Summertime fling fantasies aren’t just for libidinous teens at camp. European telecom giant Altice, which recently purchased Cablevision and Suddenlink in the U.S., is reportedly gazing across the campfire and into the eyes of another potential American mating partner: Charter.
Sources tell Reuters that Altice is in “the early stages of working on an offer” to snap up Charter.
In typical Reuters fashion, it downplays the import of such a merger saying only that it “would build more scale” in the U.S. for the companies. It’s a little more than that: A merger of Altice and Charter would likely create a cable/internet operation that surpasses Comcast to become the nation’s largest.
Charter, since buying up Time Warner Cable and Bright House Networks in 2016, has been within a couple million customers of Comcast’s number. Adding another 5 million or so from Altice would put it over the top.
Who the heck is Altice?
Altice is not currently a very well-known brand in the U.S., though that’s changing fast.
Internationally, however, it’s another story. Altice has been snapping up smaller telecom providers, largely but not only in France since 2002 and now serves more than 50 million phone, internet, and TV customers around the world.
Altice only began to take major steps into the U.S. market in 2015, when it acquired Suddenlink, at the time a smaller cable company serving roughly 1.5 million customers. A few months later Altice also acquired Cablevision (Optimum), which serves several million customers mostly in or near New York City (and a few hundred thousand in the western states).
Altice is now the fourth-largest cable company in the U.S., serving almost 5 million customers. (Comcast and Charter are far and away the largest two; Cox Communications is third.) The company plans to unify all its acquisitions, both in the U.S. and abroad, under a single Altice logo and brand, but isn’t expected to finish that project until sometime in 2018.
The company went public earlier this year, with a well-received IPO in late June.
It seems to be merger mania season.
“Altice wants to buy Charter” is just the latest in a long, long line of merger talks that’s been spinning up this summer — and not the first to involve Charter, either. The company has come up frequently of late:
July: Sprint makes move on Charter; Charter says it’s not interested… for now.
June: Charter floats interest in buying Cox Communications, something it’s been trying and failing to do since 2013.
May: Charter says no to a Verizon buyout, because Verizon’s $100 billion offer wasn’t enough for them.
Charter is not alone; Sprint, T-Mobile, Comcast, and Verizon have all been part of some merger rumor or another so far this year.

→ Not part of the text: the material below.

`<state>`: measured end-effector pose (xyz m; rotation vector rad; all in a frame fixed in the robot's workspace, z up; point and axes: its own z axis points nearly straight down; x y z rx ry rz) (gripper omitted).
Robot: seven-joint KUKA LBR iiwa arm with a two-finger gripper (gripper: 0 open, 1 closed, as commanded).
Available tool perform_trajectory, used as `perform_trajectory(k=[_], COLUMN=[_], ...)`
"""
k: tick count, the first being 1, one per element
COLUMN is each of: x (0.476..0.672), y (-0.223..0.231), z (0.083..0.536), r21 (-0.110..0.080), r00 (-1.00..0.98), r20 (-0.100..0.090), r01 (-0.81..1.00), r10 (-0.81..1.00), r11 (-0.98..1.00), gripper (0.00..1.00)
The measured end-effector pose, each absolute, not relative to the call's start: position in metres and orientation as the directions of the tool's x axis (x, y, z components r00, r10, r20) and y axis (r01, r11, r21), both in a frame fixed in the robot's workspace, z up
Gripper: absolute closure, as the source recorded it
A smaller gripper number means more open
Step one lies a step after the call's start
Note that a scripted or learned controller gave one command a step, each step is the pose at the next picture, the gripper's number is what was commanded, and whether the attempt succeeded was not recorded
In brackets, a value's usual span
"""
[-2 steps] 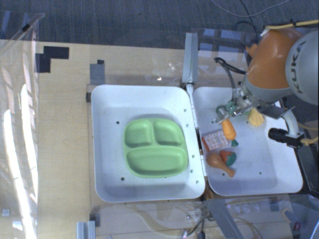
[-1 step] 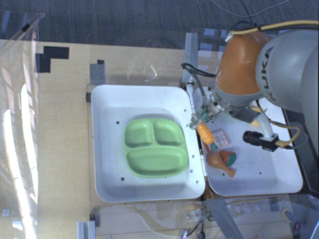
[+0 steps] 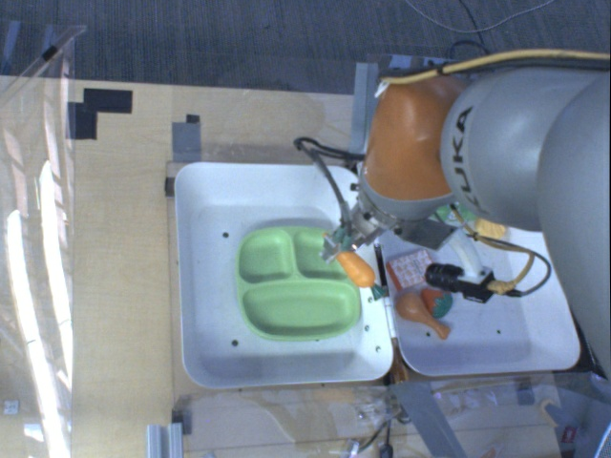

Analysts, however, predicted — or perhaps even openly encouraged — this wave of merger mania. We were barely more than a week past the 2016 election when investors giddily started the matchmaking about who could leap into metaphorical bed with whom, given the expectations that 2017 would bring a business-friendly and regulation-hostile administration.
The combinations investors mulled over included basically every pairing you can think of among the major internet companies (including the mobile phone ones). And while none of the players have as yet inked an actual deal with anyone, it doesn’t appear to be for lack of trying.